I seem to recall that the anonymity of car is based on obscuring transactions through bundling

Car? Autocorrect maybe?

I'm not XMR fanboy or expert, and it is some beautiful mathematics, but wayyyyyy over my head. That said, you might be referring to "ring signatures" that I guess you could say "bundles" the transactions together but that would be far too reductive, it's way cooler and more complicated than that.

If I recall, there was talk of possible attack vectors, so they made it even more private. I'll let wiki explain:

The transaction outputs, or notes, of users sending Monero are obfuscated through ring signatures, which groups a sender's outputs with other decoy outputs.[14] Encryption of transaction amounts began in 2017 with the implementation of ring confidential transactions (RingCTs).[8][15] Developers also implemented a zero-knowledge proof method, "Bulletproofs", which guarantee a transaction occurred without revealing its value.[16] Monero recipients are protected through "stealth addresses", addresses generated by users to receive funds, but untraceable to an owner by a network observer.[8] These privacy features are enforced on the network by default.[8]
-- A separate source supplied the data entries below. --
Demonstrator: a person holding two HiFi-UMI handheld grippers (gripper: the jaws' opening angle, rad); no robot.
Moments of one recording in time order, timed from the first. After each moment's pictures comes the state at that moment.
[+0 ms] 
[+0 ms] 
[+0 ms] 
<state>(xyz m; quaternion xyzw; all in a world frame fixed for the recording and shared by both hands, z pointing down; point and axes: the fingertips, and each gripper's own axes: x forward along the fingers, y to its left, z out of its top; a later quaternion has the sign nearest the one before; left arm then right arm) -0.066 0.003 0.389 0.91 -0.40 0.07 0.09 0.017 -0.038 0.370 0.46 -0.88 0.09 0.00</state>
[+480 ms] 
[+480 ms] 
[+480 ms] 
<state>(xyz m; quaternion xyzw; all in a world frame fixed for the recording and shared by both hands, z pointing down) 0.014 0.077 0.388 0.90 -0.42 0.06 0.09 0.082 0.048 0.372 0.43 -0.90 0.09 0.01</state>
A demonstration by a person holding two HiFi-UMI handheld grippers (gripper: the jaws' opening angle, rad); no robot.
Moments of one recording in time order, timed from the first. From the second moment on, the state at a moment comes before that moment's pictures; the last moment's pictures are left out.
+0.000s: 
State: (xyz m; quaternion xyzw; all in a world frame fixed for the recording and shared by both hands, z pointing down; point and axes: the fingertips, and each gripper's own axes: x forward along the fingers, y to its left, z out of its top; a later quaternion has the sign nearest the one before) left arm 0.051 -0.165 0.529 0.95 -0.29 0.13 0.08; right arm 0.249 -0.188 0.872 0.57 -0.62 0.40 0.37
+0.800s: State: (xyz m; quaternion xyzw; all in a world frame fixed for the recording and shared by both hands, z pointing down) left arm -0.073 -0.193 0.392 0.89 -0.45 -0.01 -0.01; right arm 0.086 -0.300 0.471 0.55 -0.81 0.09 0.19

https://en.wikipedia.org/wiki/Monero#Privacy

So it looks like it was 2017 when they changed things. I know there was some discussion of switching from RingCTs to zk-SNARK (a form of "zero-knowledge proof") which, in and of itself, is an amazing cryptographic concept. I implore you to check out the wiki on it if you have any interest in cryptography or mathematics I think it's brilliant: https://en.wikipedia.org/wiki/Zero-knowledge_proof

So yeah, according to wiki, it seems as though they adopted zero-knowledge proofs... So not only ring signatures, but RingCTs (encrypted), plus ZKP, makes Monero pretty impenetrable. Which I think is cool af. As an engineer, I like seeing a typically abstract field/form of math be used in practical, real-world examples, as it doesn't happen often.

[–] Rapidcreek 13 points 4 months ago (1 children)

Lawyers love getting paid in Bitcoin. /s

[–] cyd 9 points 4 months ago

Saul Goodman probably would...

[–] givesomefucks 9 points 4 months ago (1 children)

We should be fighting as hard as we can to get money out of politics...

[–] [email protected] 2 points 4 months ago

I'm starting a Super PAC aimed at doing just that. Stay tuned for details.

[–] Cosmicomical 8 points 4 months ago* (last edited 4 months ago)

Oh so that's why he was defending bitcoin the other day

[–] [email protected] 6 points 4 months ago

Biden is against crypto? Maybe he’s not as old and out of touch as we thought

[–] jordanlund 5 points 4 months ago

For a second there I was thinking "wait, the guys with the fucked up plastic surgery? Well clearly they have a history of good decisions..." but no, that's the Bogdanoff twins, not the Winklevoss twins.

Weirdly, all involved in crypto...

https://finance.yahoo.com/news/wall-street-bets-mourns-loss-151311577.html

[–] [email protected] 4 points 4 months ago
[–] [email protected] 4 points 4 months ago
[–] Supervisor194 3 points 4 months ago

Trump loves crypto now? Oh that will guarantee a win.